On 12/6/22 14:02, Richard W.M. Jones wrote:
On Tue, Dec 06, 2022 at 05:52:16PM -0000, Andrii Nakryiko wrote:
>> On Tue, Dec 06, 2022 at 03:12:19AM +0000, Gary Buhrmaster wrote:
>>
>> Note that is not a fully equivalent scenario. The no-omit-frame-pointer
>> proposal was only offering a functional debugging benefit to a fairly
>> small number of users who are also developers, while adding a likely
>> performance hit to all users. There needs to be a high bar to justify
>> the performance hit when the benefit offered is narrow.
>
> First, frame pointers are not just for debugging benefit. It's not even it's
main benefit from POV of
https://pagure.io/fesco/issue/2817. Frame pointers are for
performance profiling and observability first and foremost, and that's most useful
under real-world conditions of production workloads.

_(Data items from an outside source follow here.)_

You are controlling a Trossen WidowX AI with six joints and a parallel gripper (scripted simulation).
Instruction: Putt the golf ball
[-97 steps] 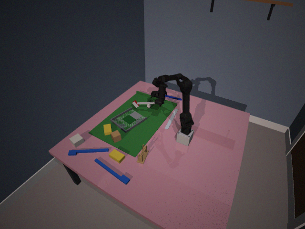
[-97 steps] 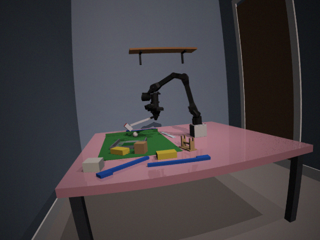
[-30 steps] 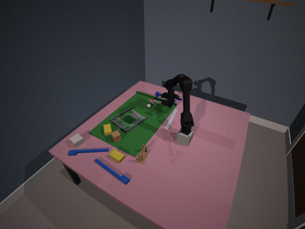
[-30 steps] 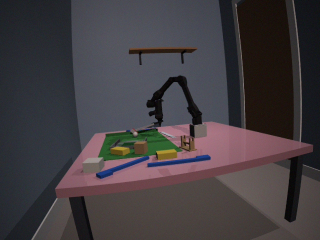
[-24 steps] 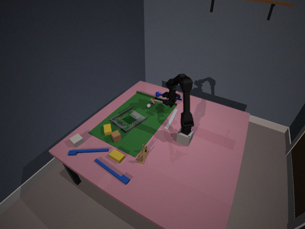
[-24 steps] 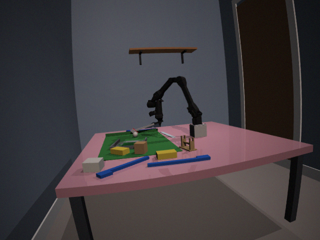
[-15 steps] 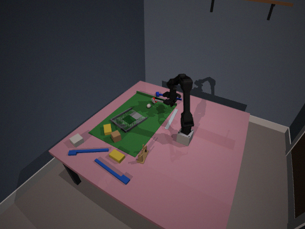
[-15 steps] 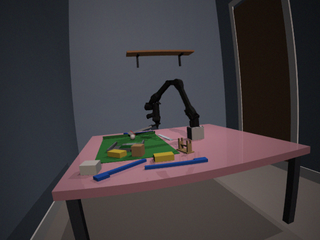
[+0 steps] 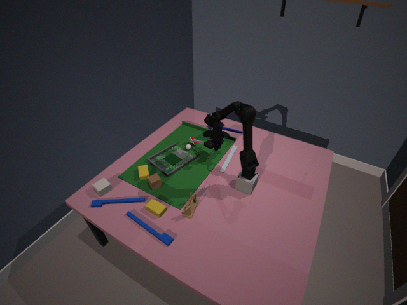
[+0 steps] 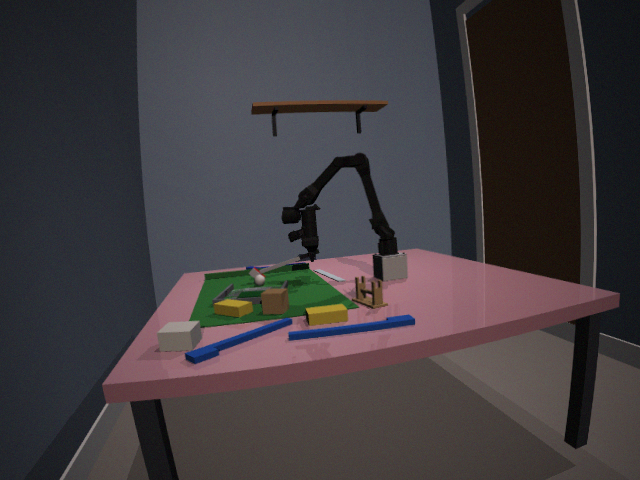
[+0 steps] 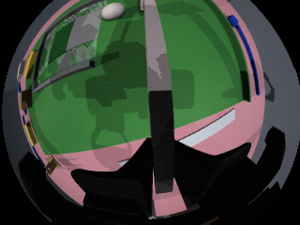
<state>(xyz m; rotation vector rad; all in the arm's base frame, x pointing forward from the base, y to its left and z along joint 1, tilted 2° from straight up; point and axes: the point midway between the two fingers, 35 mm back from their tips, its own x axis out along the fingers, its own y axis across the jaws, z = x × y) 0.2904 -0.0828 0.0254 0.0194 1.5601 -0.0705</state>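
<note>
Now: the pale strip 7 cm to the right of my gripper tip, 7 cm below it and 6 cm behind it. The rest, counted from my gripper tip: red putter (12 cm ahead); then white golf ball (21 cm ahead, 5 cm to the left, 5 cm below); then brown block (43 cm to the left, 13 cm ahead, 4 cm below).
</note>
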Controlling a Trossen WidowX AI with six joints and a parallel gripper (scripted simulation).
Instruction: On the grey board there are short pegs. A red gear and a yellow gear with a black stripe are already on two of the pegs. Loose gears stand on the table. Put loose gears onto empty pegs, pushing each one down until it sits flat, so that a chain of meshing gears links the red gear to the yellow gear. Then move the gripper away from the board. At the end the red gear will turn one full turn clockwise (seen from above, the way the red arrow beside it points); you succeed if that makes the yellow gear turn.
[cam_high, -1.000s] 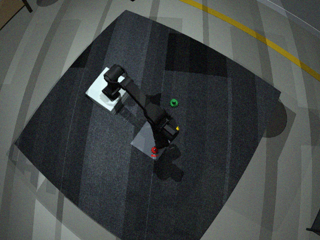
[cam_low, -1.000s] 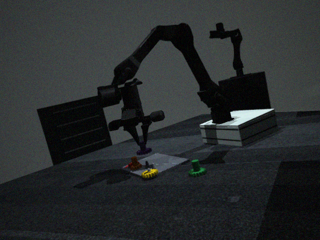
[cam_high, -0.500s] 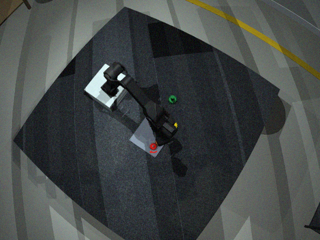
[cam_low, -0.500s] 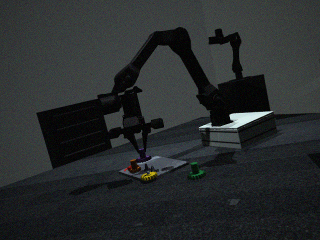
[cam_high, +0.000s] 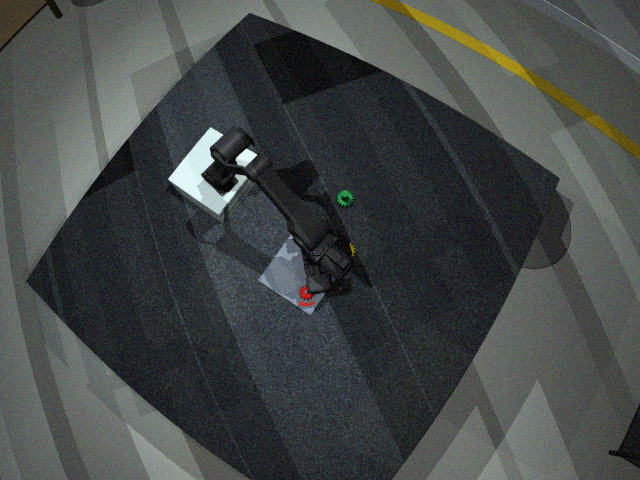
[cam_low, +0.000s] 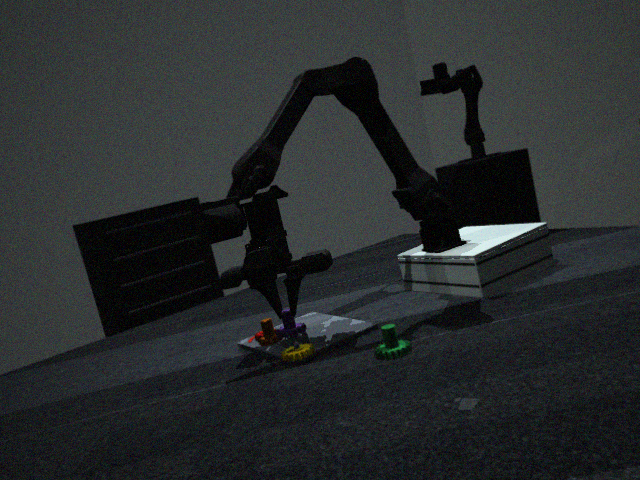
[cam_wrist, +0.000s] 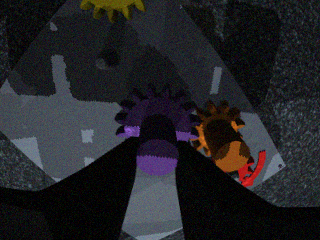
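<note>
Now: the orange gear 3 cm ahead of my gripper tip, 3 cm to the right of it and 2 cm below it. From my gripper tip the other things lie so: red arrow: 5 cm ahead, 8 cm to the right, 4 cm below; then purple gear: 1 cm below; then yellow gear: 2 cm ahead, 9 cm to the left, 3 cm below.
</note>
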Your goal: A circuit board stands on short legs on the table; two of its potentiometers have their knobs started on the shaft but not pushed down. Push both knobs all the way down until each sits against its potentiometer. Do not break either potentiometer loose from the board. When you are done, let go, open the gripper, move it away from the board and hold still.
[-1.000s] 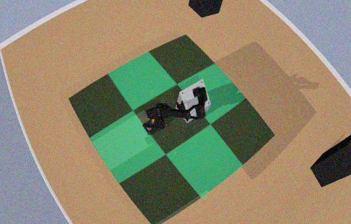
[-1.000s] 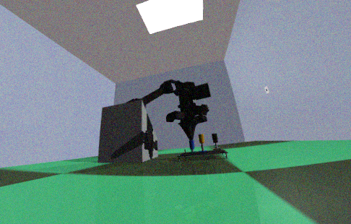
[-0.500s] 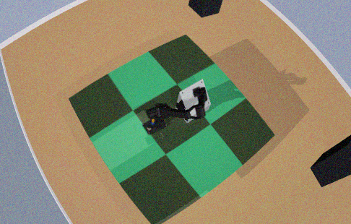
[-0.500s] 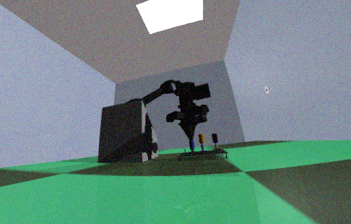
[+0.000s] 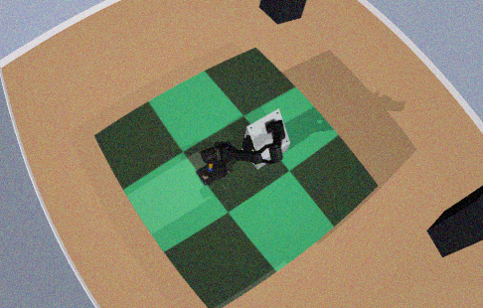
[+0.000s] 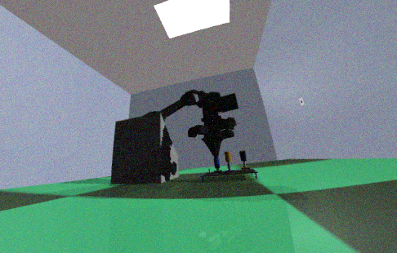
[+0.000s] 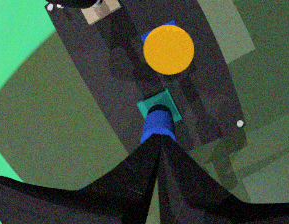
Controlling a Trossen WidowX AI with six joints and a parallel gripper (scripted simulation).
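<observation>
My gripper tip is 20 mm above the blue knob. The rest, counted from my gripper tip: black knob: 90 mm ahead, 10 mm below.
</observation>
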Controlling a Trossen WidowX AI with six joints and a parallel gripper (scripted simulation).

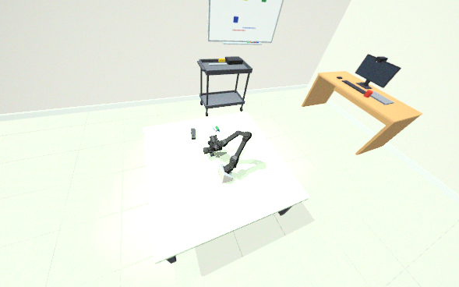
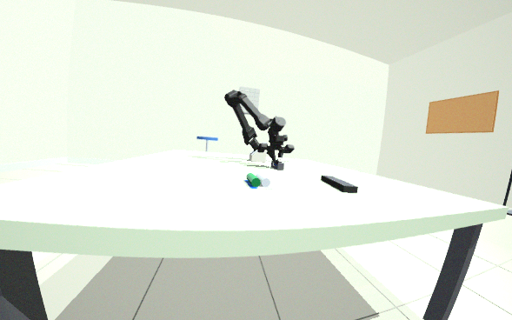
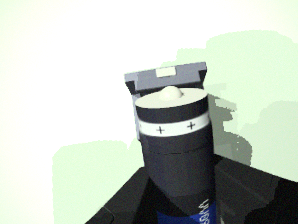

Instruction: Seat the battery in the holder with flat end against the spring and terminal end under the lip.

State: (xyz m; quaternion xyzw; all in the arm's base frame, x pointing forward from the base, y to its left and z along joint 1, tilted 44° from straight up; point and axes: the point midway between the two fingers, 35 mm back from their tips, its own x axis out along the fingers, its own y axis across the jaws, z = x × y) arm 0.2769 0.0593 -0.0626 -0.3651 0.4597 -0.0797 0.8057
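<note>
Now: the battery 1 cm above my gripper tip. The rest, counted from my gripper tip: black bar: 28 cm ahead, 15 cm to the left, 1 cm below.
</note>
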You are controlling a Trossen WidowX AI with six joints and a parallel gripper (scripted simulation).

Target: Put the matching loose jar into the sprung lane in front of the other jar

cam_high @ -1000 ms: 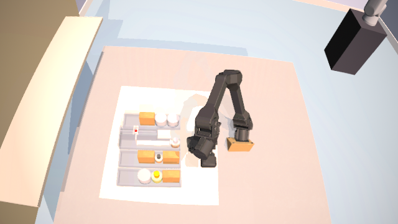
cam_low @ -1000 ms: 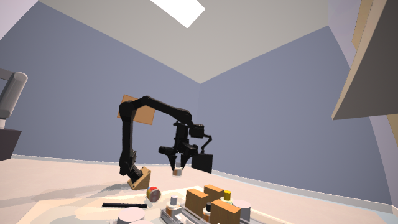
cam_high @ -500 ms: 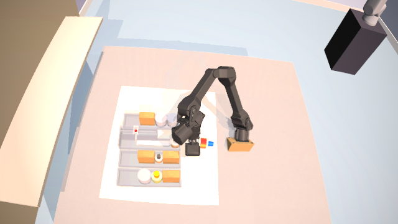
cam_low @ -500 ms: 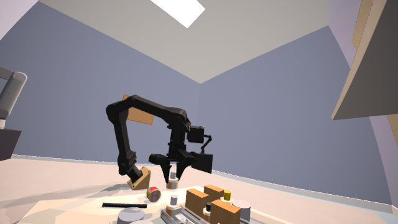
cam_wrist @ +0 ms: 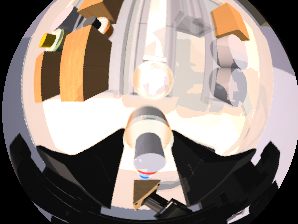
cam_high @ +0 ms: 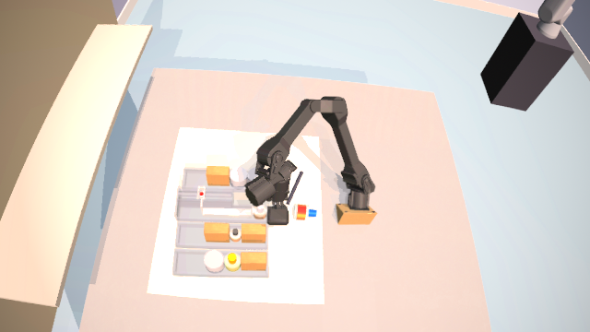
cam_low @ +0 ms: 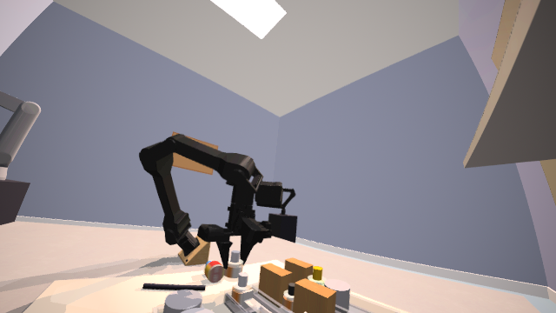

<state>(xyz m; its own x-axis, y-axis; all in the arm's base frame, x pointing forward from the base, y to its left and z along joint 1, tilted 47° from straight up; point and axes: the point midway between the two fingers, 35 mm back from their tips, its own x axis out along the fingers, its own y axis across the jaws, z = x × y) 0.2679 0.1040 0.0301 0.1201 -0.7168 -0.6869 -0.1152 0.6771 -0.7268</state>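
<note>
My gripper tip is 12 cm to the left of the black rod, 6 cm past it and 6 cm above it. Round my gripper tip: sprung lane: 20 cm ahead, 5 cm below; then red dot: 24 cm ahead, 1 cm to the right.
</note>
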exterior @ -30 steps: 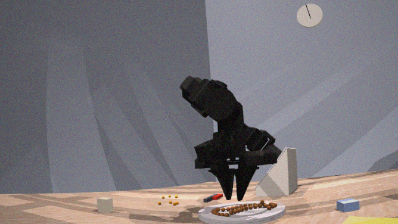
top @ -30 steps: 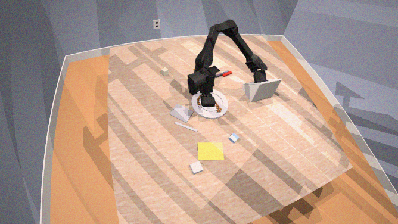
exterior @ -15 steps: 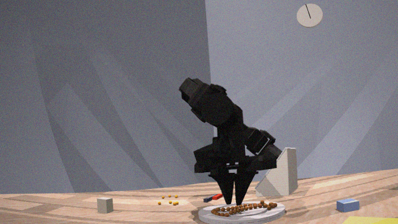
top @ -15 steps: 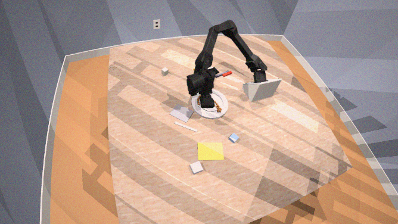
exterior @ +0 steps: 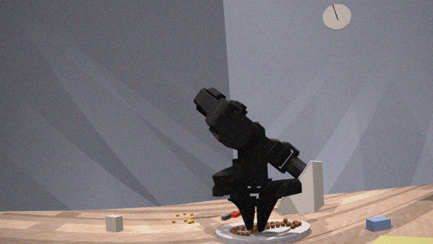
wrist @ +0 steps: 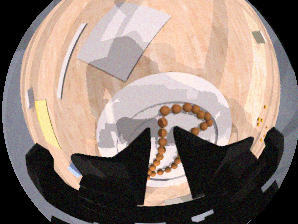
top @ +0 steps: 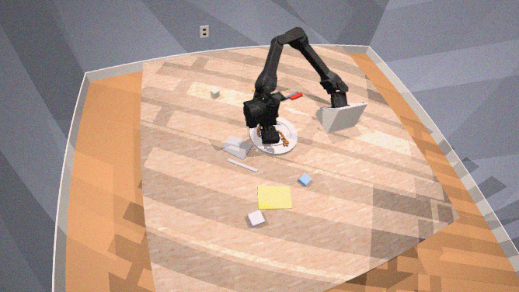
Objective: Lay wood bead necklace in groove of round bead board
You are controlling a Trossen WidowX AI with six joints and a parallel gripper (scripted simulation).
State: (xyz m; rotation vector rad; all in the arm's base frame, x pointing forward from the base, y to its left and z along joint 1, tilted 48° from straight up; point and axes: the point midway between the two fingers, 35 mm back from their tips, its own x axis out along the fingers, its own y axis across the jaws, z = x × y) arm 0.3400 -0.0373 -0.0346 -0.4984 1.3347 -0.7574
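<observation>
Right now the grey sheet is 12 cm ahead of my gripper tip, 2 cm to the left of it and 1 cm below it. Round my gripper tip: yellow sheet (26 cm to the left, 5 cm ahead, 1 cm below); blue block (23 cm to the left, 8 cm behind, 1 cm below); stick (12 cm ahead, 10 cm to the left, 1 cm below).
</observation>
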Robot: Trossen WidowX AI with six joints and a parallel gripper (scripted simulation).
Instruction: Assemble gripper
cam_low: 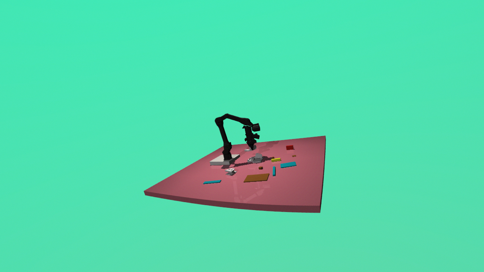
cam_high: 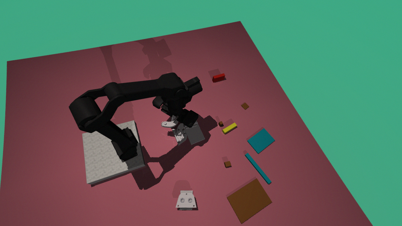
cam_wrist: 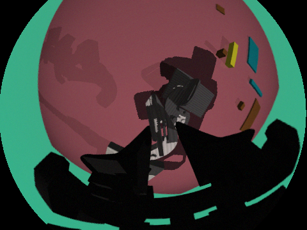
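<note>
The gripper jaw lies 40 mm behind my gripper tip. Also, from my gripper tip: white stepped block (310 mm to the right, 100 mm behind, 70 mm below); yellow bar (220 mm ahead, 130 mm to the right, 70 mm below); red block (320 mm ahead, 140 mm to the left, 70 mm below).
</note>
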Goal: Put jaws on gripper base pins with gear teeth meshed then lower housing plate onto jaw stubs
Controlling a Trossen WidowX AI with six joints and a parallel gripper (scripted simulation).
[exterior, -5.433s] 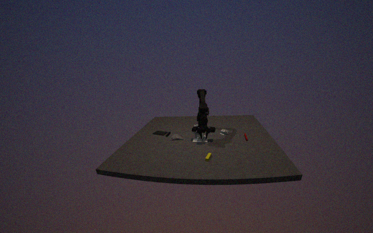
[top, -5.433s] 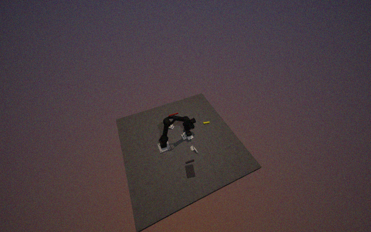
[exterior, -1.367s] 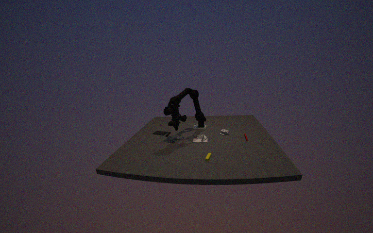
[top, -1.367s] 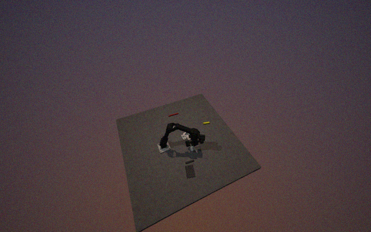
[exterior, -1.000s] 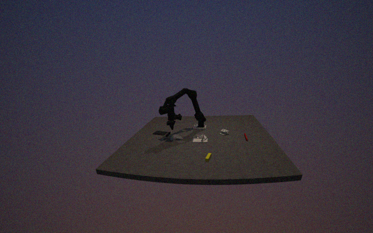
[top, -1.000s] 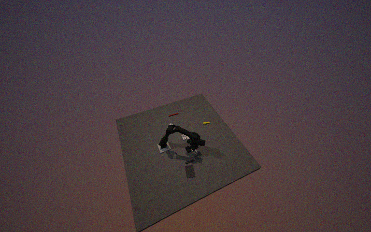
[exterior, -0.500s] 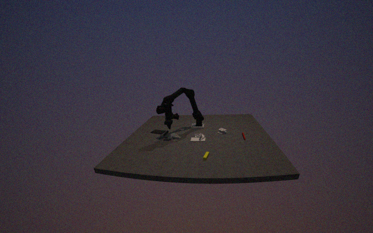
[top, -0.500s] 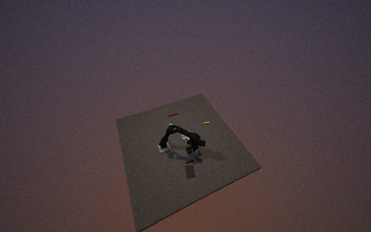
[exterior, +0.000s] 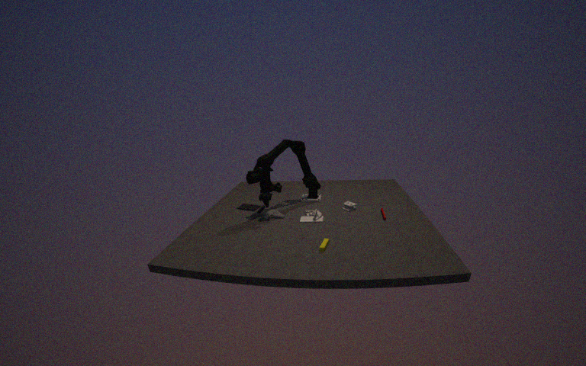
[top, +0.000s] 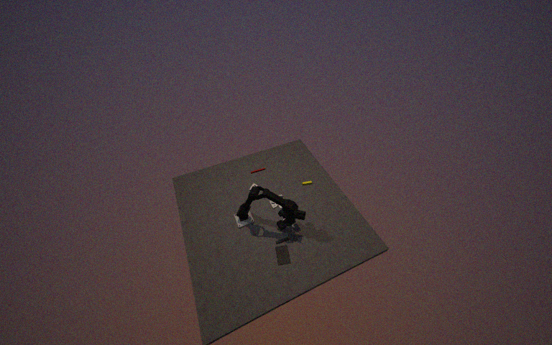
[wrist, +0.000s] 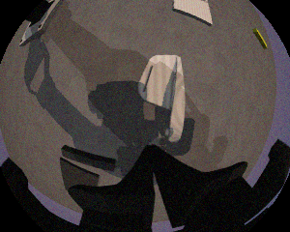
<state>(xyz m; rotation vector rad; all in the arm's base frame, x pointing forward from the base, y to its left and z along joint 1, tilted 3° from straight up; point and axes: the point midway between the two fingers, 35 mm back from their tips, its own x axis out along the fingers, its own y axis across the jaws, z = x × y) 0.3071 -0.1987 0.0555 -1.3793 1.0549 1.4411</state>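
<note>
My gripper tip is 8 cm past the small dark piece, 7 cm to the left of it and 5 cm above it. Round my gripper tip: red stick (8 cm behind, 64 cm to the left, 5 cm below); dark housing plate (11 cm behind, 17 cm to the right, 5 cm below); yellow block (29 cm ahead, 36 cm to the left, 4 cm below).
</note>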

Not some custom re-built debug
versions of applications.
>
> Second, it might benefit a relatively small (but not tiny, it's at least
thousands of people doing performance profiling) fraction of users, but those users
(developers that care about performance) are the ones bringing benefits to very wide user
base.
Yes! I spent a frustrating time getting perf to record stack traces
properly until I recompiled the program with frame pointers. (I know
about --call-graph=dwarf but it doesn't seem to work most of the time.)
That is due to known limitations in perf, IIUC. Hence why at least I was
pushing so heavily to improve perf to not require frame pointers.